◆ TASK INSTRUCTIONS:
Copy every line of the listing exactly.
"""
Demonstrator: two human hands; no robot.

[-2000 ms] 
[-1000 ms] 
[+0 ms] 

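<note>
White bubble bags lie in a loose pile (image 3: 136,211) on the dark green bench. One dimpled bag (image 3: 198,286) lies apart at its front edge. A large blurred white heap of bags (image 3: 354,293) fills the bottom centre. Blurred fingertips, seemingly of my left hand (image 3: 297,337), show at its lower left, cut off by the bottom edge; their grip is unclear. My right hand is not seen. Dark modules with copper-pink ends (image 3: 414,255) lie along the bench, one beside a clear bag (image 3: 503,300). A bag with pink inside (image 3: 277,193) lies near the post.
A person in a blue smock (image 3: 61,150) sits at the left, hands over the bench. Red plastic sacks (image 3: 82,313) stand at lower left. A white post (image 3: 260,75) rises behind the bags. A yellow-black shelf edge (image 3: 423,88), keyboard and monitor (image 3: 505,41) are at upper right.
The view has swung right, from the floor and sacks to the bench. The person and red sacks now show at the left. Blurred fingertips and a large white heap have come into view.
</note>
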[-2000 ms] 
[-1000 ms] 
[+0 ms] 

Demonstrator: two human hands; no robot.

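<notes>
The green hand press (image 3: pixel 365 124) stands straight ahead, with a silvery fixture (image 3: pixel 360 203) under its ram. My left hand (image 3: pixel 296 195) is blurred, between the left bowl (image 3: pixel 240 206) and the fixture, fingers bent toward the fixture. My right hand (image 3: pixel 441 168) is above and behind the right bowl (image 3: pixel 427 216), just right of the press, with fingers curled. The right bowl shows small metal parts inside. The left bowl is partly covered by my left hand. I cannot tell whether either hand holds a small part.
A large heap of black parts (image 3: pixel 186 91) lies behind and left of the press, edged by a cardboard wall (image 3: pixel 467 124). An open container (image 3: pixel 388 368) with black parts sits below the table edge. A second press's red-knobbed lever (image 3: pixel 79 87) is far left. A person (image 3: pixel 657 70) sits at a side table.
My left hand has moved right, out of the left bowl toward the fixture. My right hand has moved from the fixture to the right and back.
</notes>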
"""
◆ FINAL ANSWER:
Demonstrator: two human hands; no robot.

[-2000 ms] 
[-1000 ms] 
[+0 ms] 

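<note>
White bubble bags lie in a loose pile (image 3: 136,211) on the dark green bench. One dimpled bag (image 3: 198,286) lies apart at its front edge. A large blurred white heap of bags (image 3: 354,293) fills the bottom centre. Blurred fingertips, seemingly of my left hand (image 3: 297,337), show at its lower left, cut off by the bottom edge; their grip is unclear. My right hand is not seen. Dark modules with copper-pink ends (image 3: 414,255) lie along the bench, one beside a clear bag (image 3: 503,300). A bag with pink inside (image 3: 277,193) lies near the post.
A person in a blue smock (image 3: 61,150) sits at the left, hands over the bench. Red plastic sacks (image 3: 82,313) stand at lower left. A white post (image 3: 260,75) rises behind the bags. A yellow-black shelf edge (image 3: 423,88), keyboard and monitor (image 3: 505,41) are at upper right.
The view has swung right, from the floor and sacks to the bench. The person and red sacks now show at the left. Blurred fingertips and a large white heap have come into view.
</note>
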[-2000 ms] 
[-1000 ms] 
[+0 ms] 

Demonstrator: two human hands; no robot.

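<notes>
The green hand press (image 3: pixel 365 124) stands straight ahead, with a silvery fixture (image 3: pixel 360 203) under its ram. My left hand (image 3: pixel 296 195) is blurred, between the left bowl (image 3: pixel 240 206) and the fixture, fingers bent toward the fixture. My right hand (image 3: pixel 441 168) is above and behind the right bowl (image 3: pixel 427 216), just right of the press, with fingers curled. The right bowl shows small metal parts inside. The left bowl is partly covered by my left hand. I cannot tell whether either hand holds a small part.
A large heap of black parts (image 3: pixel 186 91) lies behind and left of the press, edged by a cardboard wall (image 3: pixel 467 124). An open container (image 3: pixel 388 368) with black parts sits below the table edge. A second press's red-knobbed lever (image 3: pixel 79 87) is far left. A person (image 3: pixel 657 70) sits at a side table.
My left hand has moved right, out of the left bowl toward the fixture. My right hand has moved from the fixture to the right and back.
</notes>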

The response is now complete.